1. Ist es möglich Bluray Filme auf so einer Festplatte zu speichern und diese dann auf meinem Fernseher per USB Anschluss zu gucken?
Wenn ja muss die Festplatte dann an meinen Fernseher direkt oder an einen Bluray Player bzw. PS3 angeschlossen werden?

2. Wenn es möglich ist Bluray Filme auf dem PC bzw. Externe Festplatte zu speichern, kann man dann auch die Grafikkarte per HDMI Kabel mit dem Fernseher, Bluray Player oder PS3 verbinden? Dann würde ich mir zumindest das hin und her gestöpsel der Festplatte sparen.

Gruß


----------



## mickythebeagle (16. Dezember 2010)

Du brauchst nur die Richtige Software ( Player ) , dann kannste alles am PC abspielen und den Rechner via HDMI mit dem TV verbinden und die Filme dort schaun.
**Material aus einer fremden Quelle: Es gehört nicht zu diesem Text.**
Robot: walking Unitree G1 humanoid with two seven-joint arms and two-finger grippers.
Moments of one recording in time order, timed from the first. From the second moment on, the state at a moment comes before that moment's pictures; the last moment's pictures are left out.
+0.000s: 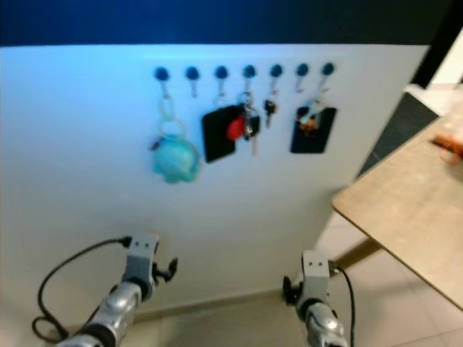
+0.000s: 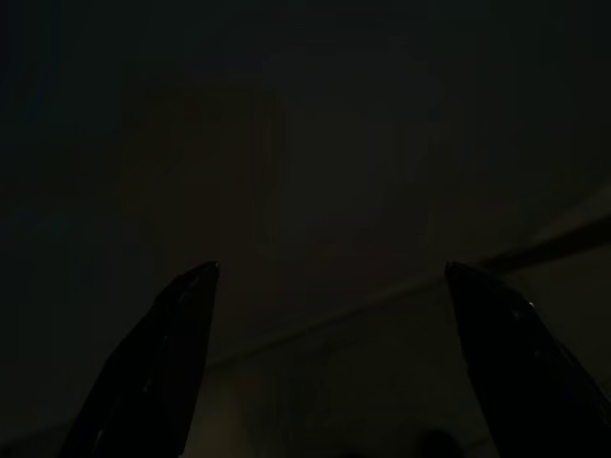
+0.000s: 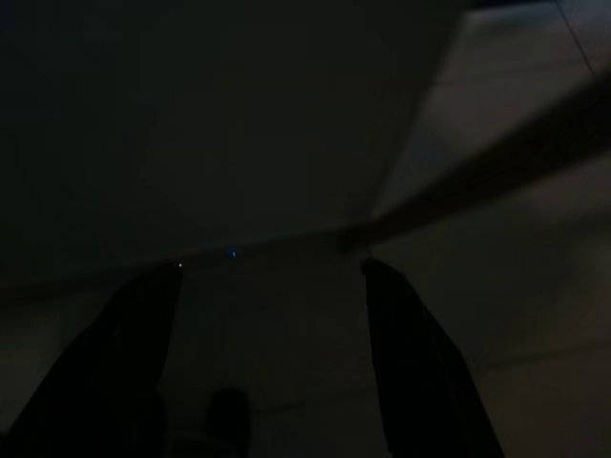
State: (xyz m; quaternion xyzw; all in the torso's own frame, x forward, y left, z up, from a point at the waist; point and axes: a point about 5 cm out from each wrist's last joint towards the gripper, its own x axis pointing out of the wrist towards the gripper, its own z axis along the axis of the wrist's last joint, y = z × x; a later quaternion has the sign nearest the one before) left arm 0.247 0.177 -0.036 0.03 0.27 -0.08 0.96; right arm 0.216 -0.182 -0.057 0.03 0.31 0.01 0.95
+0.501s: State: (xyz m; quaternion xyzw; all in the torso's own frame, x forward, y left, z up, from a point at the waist) left arm 0.247 0.176 -0.037 0.06 0.27 -0.08 0.96; right arm 0.216 -0.178 -0.057 0.04 0.31 0.01 0.95
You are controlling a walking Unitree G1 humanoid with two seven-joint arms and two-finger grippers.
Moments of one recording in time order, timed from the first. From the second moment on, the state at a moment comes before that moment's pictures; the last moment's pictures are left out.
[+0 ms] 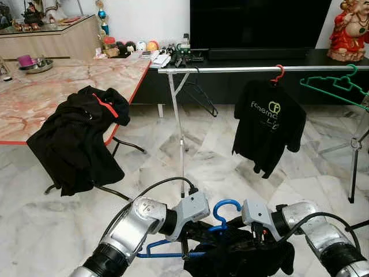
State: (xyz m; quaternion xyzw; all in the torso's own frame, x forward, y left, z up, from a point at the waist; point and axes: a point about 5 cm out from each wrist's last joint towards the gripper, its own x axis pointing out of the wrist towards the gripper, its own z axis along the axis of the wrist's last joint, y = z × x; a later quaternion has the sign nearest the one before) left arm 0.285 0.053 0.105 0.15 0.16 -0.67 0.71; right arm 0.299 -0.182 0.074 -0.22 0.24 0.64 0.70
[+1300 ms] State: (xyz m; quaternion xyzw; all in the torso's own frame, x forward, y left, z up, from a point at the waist) left arm 0.285 0.048 0.102 0.16 0.16 -0.66 0.72; right arm 0.289 -0.184 0.063 -0.21 0.25 0.65 0.69
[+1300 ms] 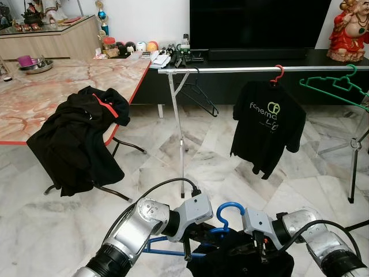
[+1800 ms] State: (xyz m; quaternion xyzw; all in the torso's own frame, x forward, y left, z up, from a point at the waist) left arm 0.286 0.063 0.111 0.17 0.16 -0.67 0.70; right arm 0.267 -0.197 0.036 -0.22 0.32 0.64 0.66
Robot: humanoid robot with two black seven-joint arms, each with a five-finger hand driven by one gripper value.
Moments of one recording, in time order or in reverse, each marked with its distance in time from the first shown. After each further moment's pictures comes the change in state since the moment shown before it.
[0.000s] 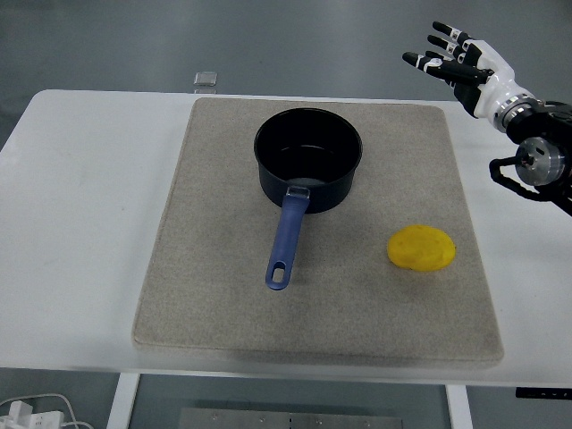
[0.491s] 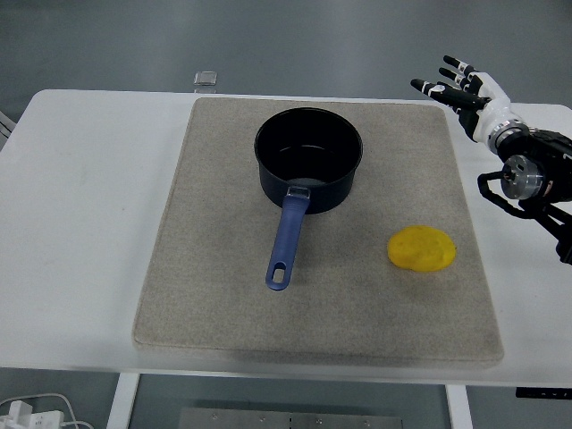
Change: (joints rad) left arm 0.000 0.000 0.000 0.000 0.000 0.000 0.000; right arm -0.071 0.154 0.007 -0.262 0.053 0.010 -0.006
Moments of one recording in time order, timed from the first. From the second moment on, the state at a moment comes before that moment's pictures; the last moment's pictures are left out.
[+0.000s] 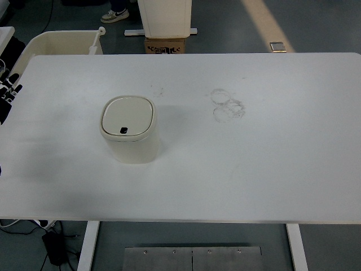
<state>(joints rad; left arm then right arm) -0.68 0.58 -0.60 -0.53 -0.32 -0.36 -0.30 -0.10 0.00 0.31 0.21 -0.22 0.03 0.49</state>
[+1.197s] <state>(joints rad) -0.70 0.58 -0.60 -0.55 -0.29 -0.33 -0.29 -0.10 0.00 0.31 0.20 -0.22 0.03 0.48</state>
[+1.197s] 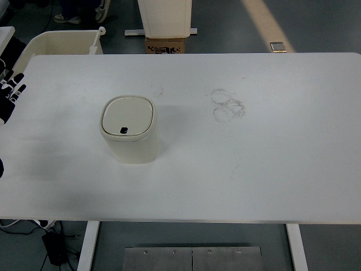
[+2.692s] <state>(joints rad) -1.49 0.89 0.17 -1.40 -0.28 0.02 -0.02 -0.10 0.00 0.31 0.20 -0.22 0.03 0.48</state>
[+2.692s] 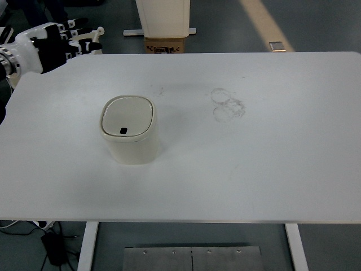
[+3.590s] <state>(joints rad) -2.11 0.56 0.83 -1.62 -0.22 -0.03 -0.01 -0.10 0.00 0.31 0.20 -0.22 0.03 0.48</state>
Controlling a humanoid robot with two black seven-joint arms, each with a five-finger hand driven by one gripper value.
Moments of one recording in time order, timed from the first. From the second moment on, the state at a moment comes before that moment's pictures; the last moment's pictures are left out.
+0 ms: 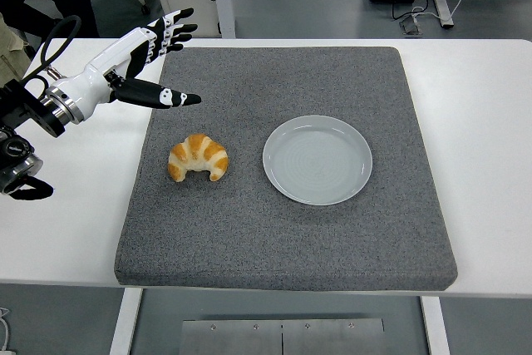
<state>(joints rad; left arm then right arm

Musste eben nur schaun wie Du die Daten auf die Platte kopierst


----------



## Superwip (16. Dezember 2010)

Prinzipiell möglich, bei Kauf DVDs/ Blu-Rays stellt aber freilich der Kopierschutz in der Regel ein Hinderniss dar wenn es darum geht den Inhalt der DVD/Blu-Ray auf die Platte zu kopieren


----------



## Painkiller (16. Dezember 2010)

> ich habe vor mir eine Externe Festplatte zu kaufen um darüber Bluray sowieso DVD Filme auf meinem Fernseher zu gucken, weil ich nicht ständig *was brennen will *und lauter Rolinge hier rum fliegen zu haben.



Das klingt für mich so ziemlich nach Raubkopie! 

Daher wird hier dicht gemacht. Falls du dich erklären willst, schreib mir bitte eine PN!

Solange bleibt hier dicht, da ein Verstoß gegen das Urheberrecht vorliegt.

--Closed--

Gruß
Pain


----------